*Exercise requirements*
The word "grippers" occurs in some of the lines below; copy each of those lines.

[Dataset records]

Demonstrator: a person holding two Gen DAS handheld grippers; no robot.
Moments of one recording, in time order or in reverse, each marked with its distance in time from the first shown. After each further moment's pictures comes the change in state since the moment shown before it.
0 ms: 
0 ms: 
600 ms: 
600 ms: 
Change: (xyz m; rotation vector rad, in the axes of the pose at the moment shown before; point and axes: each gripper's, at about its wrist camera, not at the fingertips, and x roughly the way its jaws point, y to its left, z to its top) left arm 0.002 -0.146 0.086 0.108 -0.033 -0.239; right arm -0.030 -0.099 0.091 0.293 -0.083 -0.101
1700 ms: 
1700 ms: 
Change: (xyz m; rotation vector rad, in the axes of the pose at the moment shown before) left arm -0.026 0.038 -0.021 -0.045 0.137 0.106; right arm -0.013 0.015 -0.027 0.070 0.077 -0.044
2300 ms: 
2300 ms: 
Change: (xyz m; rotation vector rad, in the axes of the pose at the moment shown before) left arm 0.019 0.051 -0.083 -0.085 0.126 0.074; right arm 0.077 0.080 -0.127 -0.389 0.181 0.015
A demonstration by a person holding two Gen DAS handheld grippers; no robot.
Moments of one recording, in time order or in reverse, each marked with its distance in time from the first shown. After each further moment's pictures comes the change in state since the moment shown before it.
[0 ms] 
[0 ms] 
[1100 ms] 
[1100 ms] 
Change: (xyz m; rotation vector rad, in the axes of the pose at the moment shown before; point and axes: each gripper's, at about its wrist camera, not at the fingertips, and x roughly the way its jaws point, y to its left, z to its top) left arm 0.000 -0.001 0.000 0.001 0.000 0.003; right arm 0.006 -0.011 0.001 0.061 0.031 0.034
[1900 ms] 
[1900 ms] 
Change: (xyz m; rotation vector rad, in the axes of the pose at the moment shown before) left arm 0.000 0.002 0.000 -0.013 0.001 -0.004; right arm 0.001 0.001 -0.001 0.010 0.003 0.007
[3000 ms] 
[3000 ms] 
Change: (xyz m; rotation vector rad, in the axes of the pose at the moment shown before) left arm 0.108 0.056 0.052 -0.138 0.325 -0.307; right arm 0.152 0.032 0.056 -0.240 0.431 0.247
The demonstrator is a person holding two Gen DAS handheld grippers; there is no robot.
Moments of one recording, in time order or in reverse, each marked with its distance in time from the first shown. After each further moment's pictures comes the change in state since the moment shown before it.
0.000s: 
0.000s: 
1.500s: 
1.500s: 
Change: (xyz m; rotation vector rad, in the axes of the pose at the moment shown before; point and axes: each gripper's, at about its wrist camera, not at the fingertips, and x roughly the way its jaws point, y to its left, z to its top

*Answer to this exercise*
Demonstrator: a person holding two Gen DAS handheld grippers; no robot.
A demonstration by a person holding two Gen DAS handheld grippers; no robot.
The demonstrator is a person holding two Gen DAS handheld grippers; there is no robot.

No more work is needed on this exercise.